The article goes on to say that asynchronous operation is "all the rage" at the high end. However, it asserts that asynchronous operation is not commonly supported by host devices, can cause undue processor load (especially if the host is a mobile device), may require extra component expense, and can cause dropped frames when video is attempting to remain synched with audio. The conclusion is that "asynchronous operation is generally limited to fairly simple audio-only".
Apples and apples
Clearly the examples put forward do indeed represent poor system implementations and result in (in some cases shockingly!) compromised audio performance. However, we would seek to rebalance the article, challenge some of its assertions and assumptions, and in particular disagree with the idea that asynchronous operation is only suitable for a small niche of simple applications.
The article picks holes in several examples of microcontrollers implementing synchronous and adaptive operation. Parts have been tested that, variously:
- Couldn't react appropriately to sample rate changes
- Employed coarsely-stepped synchronous or adaptive clock generators
- Implemented poor quality sample rate conversion, resulting in excessive noise floor spuriae.
This "rogues" gallery" of various faults has then been presented as typical of a homogenous mass of USB audio microcontroller devices; together with the assertion that these problems can be solved by a particular device choice (or an external clock synthesizer device).
We have no problem with the devices the authors recommend; but they are not solutions for low-end designs. And at the low-end of USB audio microcontrollers we would argue that price point drives device selection and, as a result, no one is expecting particularly excellent audio quality. One could also argue that the docks, speakers and other accessories into which these are integrated generally have relatively low-end electronics and speakers, such that many of these problems would be masked anyway.
Where we would also challenge the article, is in the discussion of mid- to high-end USB audio microcontroller solutions and the implications thereof - as this is the space in which XMOS has had great success, and has accumulated considerable knowledge and expertise.
One criticism advanced is that asynchronous operation tends to be found in higher-end solutions. We wouldn't take any issue with that, except to say that asynchronous operation need not be limited to high-end solutions only. As the article advocates, the fact is, if you really value audio quality, you need to use asynchronous operation for best results. Indeed, XMOS specifically and deliberately only supports asynchronous USB audio, thereby aiming at, and being perfectly suited for, mid- to higher-end solutions.

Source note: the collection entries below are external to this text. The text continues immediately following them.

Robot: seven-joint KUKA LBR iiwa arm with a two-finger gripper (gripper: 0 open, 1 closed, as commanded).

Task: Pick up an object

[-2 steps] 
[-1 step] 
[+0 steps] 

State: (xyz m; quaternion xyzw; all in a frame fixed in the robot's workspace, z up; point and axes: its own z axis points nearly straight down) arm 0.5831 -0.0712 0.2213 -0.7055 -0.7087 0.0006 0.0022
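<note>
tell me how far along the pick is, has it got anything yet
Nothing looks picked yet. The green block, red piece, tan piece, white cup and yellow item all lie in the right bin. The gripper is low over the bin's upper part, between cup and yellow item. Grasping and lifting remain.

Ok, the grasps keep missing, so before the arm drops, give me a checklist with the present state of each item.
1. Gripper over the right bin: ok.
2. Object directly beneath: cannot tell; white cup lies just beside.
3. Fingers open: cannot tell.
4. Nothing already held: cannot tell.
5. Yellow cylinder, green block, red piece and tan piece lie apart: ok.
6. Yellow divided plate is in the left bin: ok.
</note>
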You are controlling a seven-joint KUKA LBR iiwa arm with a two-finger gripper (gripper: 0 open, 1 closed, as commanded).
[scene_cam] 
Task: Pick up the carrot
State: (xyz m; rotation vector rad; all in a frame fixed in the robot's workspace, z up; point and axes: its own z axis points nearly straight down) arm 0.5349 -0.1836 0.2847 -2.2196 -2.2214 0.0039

The article only briefly mentions audio accessories where a dock is the USB host. But this type of connection in fact remains the predominant mode for phone docking stations; indeed for Android this is the only configuration that officially supports USB audio. One clear benefit of this mode is that the host docking station becomes the master of the audio clock, and as such, virtually all of the clocking problems presented in the article evaporate. So to dismiss the substantial portion of the USB audio market for docking stations where a phone is a USB device as 'nonsensical' is (at best) disingenuous.
As for the implication that a significant number of USB hosts do not support asynchronous operation - this is simply not true. For every significant platform, (Windows, Mac, iOS, and Android) where USB audio is supported, so is asynchronous operation.

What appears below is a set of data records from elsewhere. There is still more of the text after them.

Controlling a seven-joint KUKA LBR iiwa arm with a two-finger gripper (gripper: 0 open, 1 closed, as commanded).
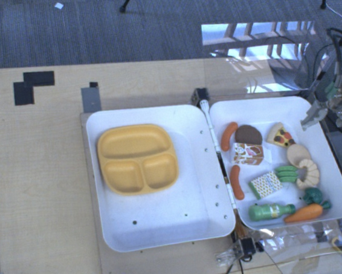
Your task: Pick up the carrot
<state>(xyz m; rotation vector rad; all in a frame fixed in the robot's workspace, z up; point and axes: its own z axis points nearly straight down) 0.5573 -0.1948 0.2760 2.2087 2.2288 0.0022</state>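
Carrot (303, 213) lies at the near edge of the right-hand bin (339, 173), well apart from me, its long axis running almost level across the view, fat end toward the bin's outer corner, tip toward the green bottle (271, 211) that it nearly touches. A small broccoli (314, 195) sits just behind it. I hover at the bin's far right rim; my gripper (313, 117) is up by the corner, beyond the pizza slice (280, 135). Whether I am spread or pinched I cannot tell; the metal blurs against the bench edge. Nothing sits in my grasp that I can make out. From here the carrot lies down the bin wall toward the camera, so I judge the reach must travel along that wall, then close across the carrot's narrow width.
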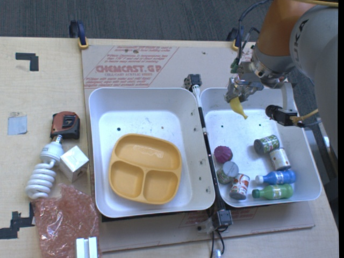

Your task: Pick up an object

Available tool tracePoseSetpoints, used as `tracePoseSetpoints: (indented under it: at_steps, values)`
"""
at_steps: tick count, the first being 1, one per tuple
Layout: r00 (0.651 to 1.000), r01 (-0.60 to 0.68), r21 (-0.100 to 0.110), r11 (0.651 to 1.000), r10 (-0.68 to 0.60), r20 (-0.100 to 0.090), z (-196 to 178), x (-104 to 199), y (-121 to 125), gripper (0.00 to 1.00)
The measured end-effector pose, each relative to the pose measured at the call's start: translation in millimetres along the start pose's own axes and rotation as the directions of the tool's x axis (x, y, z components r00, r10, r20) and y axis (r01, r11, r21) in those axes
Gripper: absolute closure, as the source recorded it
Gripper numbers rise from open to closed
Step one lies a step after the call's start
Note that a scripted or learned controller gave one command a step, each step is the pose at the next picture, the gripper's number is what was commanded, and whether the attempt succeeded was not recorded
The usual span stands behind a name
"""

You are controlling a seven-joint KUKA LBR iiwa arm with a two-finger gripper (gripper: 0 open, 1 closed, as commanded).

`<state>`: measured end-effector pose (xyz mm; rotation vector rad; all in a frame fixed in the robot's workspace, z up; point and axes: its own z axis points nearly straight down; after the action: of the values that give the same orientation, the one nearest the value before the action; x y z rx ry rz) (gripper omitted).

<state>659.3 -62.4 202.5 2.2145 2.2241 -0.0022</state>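
My gripper (236, 95) hangs over the back left corner of the right bin (312, 195), shut on a small yellow object (238, 109) that dangles below its fingers, raised off the bin floor. On the floor of that bin lie a purple ball (223, 153), a grey-lidded can (229, 172), a red and white can (240, 186), a green can (266, 144), a silver can (279, 158), a blue bottle (278, 177) and a green bottle (274, 192).
The left bin (99, 144) holds a yellow divided plate (145, 168). Left of the bins, on the bench, lie a tape measure (65, 125), a spiral light bulb (45, 168), a white cube (74, 160) and a pink plastic bag (64, 219).
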Motion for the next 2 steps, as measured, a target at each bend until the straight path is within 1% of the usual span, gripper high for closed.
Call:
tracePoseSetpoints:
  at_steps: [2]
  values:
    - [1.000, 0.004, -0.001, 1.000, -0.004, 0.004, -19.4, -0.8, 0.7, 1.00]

It's hard not to think that these wrong assertions and assumptions simply show up the authors" devotion to the specific mode of USB audio clocking they work on. And who can blame them? We ourselves are all for asynchronous clocking as an answer for high-quality audio.
Advocating a particular solution for applications that choose to use adaptive or synchronous clocking is fine. But to marginalize other clocking modes is misleading. The fact that XMOS devices are at the heart of USB audio products from respected brands such as Arcam, Meridian, Sony and Sennheiser, all of which use asynchronous operation, says a lot about the reality of the concerns raised by the article.
On one thing, however, we do see eye to eye: the article concludes with the advice 'look for a vendor team that clearly knows what it's doing in the audio field.' With that, we couldn't agree more!